ASSIGNMENT -
In the records below, find the line containing "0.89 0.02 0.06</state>"; copy exactly that line and all lines after it to the end, and nothing else.

ENTRIES SHOWN -
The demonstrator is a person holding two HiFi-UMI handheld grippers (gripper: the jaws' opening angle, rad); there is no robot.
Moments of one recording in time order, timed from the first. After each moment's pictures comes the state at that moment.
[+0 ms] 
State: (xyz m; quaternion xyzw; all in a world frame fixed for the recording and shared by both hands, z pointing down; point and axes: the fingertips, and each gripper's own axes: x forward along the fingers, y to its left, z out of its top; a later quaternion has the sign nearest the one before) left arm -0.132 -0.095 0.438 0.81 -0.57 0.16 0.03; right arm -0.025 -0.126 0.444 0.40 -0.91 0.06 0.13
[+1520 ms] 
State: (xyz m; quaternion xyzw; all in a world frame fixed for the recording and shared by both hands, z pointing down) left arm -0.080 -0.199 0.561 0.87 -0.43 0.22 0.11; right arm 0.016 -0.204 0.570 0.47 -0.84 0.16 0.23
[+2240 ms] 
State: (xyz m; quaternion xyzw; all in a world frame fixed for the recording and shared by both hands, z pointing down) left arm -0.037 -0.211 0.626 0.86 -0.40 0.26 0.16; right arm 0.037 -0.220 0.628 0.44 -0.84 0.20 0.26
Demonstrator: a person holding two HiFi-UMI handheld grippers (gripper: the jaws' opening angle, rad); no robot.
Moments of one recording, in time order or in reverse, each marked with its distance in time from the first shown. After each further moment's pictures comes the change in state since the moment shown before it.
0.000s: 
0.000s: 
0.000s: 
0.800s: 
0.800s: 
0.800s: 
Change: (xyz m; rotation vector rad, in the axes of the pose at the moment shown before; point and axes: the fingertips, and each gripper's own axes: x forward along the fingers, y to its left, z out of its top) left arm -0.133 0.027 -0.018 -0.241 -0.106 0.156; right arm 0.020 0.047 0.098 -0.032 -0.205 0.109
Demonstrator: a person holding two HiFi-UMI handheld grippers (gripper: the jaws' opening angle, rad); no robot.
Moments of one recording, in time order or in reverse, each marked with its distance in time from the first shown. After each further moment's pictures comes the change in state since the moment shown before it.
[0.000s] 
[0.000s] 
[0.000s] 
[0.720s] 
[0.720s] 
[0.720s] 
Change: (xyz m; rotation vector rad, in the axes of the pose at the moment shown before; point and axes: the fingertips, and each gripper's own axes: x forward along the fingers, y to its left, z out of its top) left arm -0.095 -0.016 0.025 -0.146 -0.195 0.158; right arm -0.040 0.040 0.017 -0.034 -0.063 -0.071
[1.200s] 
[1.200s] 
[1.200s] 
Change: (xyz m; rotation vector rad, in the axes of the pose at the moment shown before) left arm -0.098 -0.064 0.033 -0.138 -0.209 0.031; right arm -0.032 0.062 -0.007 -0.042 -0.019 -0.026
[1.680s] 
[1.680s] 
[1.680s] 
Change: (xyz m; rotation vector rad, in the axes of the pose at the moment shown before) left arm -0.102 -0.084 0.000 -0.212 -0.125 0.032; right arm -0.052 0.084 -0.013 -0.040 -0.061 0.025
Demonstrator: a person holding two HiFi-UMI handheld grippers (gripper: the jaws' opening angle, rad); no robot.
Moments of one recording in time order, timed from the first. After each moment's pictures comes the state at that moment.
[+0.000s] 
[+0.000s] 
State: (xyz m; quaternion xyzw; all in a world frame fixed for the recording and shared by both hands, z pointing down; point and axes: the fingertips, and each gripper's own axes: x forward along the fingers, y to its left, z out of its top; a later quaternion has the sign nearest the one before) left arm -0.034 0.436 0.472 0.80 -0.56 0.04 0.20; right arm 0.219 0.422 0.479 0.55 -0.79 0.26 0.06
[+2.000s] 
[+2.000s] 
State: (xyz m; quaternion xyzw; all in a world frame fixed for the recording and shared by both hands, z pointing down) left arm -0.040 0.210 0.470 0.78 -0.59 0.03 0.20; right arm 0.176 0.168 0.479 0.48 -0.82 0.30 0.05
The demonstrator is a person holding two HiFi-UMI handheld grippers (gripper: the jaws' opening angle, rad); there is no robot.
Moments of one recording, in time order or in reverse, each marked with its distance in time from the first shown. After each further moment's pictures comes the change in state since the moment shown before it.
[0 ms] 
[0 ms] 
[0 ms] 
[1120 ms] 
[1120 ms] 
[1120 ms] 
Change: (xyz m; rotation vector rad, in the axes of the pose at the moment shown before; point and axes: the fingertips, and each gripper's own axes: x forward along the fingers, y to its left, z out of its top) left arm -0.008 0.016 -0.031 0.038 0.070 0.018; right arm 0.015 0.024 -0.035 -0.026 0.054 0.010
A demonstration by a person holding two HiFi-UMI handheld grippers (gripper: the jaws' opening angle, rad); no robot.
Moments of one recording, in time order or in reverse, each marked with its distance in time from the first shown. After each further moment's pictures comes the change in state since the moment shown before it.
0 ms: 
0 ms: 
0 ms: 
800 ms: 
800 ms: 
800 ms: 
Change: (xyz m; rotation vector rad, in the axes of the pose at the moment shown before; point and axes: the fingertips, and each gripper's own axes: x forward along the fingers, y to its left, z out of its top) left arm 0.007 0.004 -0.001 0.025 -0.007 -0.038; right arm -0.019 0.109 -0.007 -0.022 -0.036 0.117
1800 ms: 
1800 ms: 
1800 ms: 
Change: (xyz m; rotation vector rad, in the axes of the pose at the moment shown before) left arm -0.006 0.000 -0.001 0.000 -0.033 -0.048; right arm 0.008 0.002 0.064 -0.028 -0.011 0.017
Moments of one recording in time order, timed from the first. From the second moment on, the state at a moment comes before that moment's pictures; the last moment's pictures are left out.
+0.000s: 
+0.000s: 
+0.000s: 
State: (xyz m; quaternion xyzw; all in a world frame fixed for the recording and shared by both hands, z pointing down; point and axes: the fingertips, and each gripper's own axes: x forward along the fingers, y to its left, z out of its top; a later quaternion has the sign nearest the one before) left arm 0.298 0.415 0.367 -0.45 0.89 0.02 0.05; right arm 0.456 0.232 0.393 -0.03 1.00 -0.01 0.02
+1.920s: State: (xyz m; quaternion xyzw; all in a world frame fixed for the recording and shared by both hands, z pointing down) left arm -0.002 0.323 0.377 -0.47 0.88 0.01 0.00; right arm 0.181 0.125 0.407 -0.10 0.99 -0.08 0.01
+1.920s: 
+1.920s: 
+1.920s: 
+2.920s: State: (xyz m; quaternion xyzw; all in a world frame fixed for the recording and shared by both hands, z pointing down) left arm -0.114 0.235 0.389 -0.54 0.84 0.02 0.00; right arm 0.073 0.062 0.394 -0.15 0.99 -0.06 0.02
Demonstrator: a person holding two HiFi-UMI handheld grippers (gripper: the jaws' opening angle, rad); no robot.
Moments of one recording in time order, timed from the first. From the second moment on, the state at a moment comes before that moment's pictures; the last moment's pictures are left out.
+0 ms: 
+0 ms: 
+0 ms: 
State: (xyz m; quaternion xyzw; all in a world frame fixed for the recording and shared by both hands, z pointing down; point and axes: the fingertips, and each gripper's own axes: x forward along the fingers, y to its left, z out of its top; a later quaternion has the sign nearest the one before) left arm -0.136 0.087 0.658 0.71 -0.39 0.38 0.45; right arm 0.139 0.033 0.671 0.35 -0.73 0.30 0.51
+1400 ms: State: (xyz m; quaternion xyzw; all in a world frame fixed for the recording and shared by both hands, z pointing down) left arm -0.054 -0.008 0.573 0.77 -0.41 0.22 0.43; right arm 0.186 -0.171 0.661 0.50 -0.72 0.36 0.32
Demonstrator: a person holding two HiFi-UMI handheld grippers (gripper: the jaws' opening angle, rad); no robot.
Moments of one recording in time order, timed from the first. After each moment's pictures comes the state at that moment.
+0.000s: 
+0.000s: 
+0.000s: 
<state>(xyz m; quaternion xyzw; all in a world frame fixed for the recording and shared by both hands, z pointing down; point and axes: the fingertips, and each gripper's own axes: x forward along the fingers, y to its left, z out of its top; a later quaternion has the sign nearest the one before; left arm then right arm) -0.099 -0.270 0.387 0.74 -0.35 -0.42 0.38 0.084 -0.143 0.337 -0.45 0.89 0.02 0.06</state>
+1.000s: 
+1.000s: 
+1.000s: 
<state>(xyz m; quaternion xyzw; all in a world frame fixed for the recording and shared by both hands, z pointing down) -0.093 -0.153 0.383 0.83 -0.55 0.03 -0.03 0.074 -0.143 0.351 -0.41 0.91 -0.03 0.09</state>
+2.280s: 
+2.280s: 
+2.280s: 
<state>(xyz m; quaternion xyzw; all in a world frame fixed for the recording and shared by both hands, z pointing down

ANSWER TO THE EXERCISE -
<state>(xyz m; quaternion xyzw; all in a world frame fixed for the recording and shared by both hands, z pointing down; point and axes: the fingertips, and each gripper's own axes: x forward along the fingers, y to its left, z out of its top; a later quaternion has the sign nearest the one before; left arm then right arm) -0.099 -0.270 0.387 0.74 -0.35 -0.42 0.38 0.084 -0.143 0.337 -0.45 0.89 0.02 0.06</state>
+1.000s: 
+1.000s: 
+1.000s: 
<state>(xyz m; quaternion xyzw; all in a world frame fixed for the recording and shared by both hands, z pointing down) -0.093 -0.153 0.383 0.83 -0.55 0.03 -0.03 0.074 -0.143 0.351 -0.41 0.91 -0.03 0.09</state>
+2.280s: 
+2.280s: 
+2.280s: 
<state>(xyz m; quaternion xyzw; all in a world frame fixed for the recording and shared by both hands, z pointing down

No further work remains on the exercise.